I have begun construction of a new room 
I throw a lot of them away. Until I get a pattern down I want to keep them as well fed as possible as often as possible. I was serious about my offer to send you some dried Ernest


----------



## isa (Apr 4, 2000)

Dry Ernest? What do you mean Kyle? I don't understand.


----------



## kimmie (Mar 13, 2001)

Iza,

Une image vaut mille mots...


----------



## isa (Apr 4, 2000)

Merci Kimmie.

Is it dry? It looks alive to me.

Ever thought of a movie Kyle? The invasion of Ernest and Frank or how to get you life taken over by a starter., I can see the trailer. It begun innocently enough with a cup of flour or water... You won't believe what happens next.









It doesn't look "dry" though. How do save dry Ernest? And what do you do to bring him back to life?


----------



## kokopuffs (Aug 4, 2000)

Well, Iza, I hate to burst your bubble, but the film was made way back in the 50's. It was called THE BLOB! 
 

[ July 25, 2001: Message edited by: kokopuffs ]


----------



## kimmie (Mar 13, 2001)

Iza,

Once dried, the starter breaks apart like potato chips. The chips are then placed in a plastic ziplock bag sealed tightly and then put into the refrigerator [see the photo posted previously].

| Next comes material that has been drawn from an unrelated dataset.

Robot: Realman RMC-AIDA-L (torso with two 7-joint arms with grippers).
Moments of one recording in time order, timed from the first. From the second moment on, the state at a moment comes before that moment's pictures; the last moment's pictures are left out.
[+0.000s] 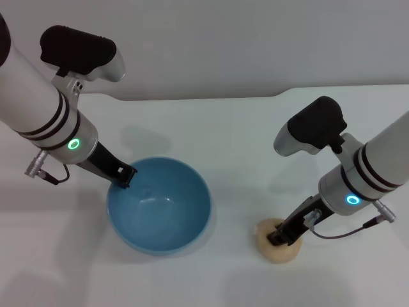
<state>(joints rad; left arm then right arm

The starter keeps this way for up to six months with no ill effects, though I suspect you can probably go up to a year. To reactivate it, place the starter chips in equal amounts of flour and water and put it in a warm place for 12 hours.

Click here and scroll down to "Preserving your starter" for the whole story.

It's way 

[ July 25, 2001: Message edited by: Kimmie ]


----------



## isa (Apr 4, 2000)

Koko you did burst my bubble.  


Thanks for the info Kimmie.


----------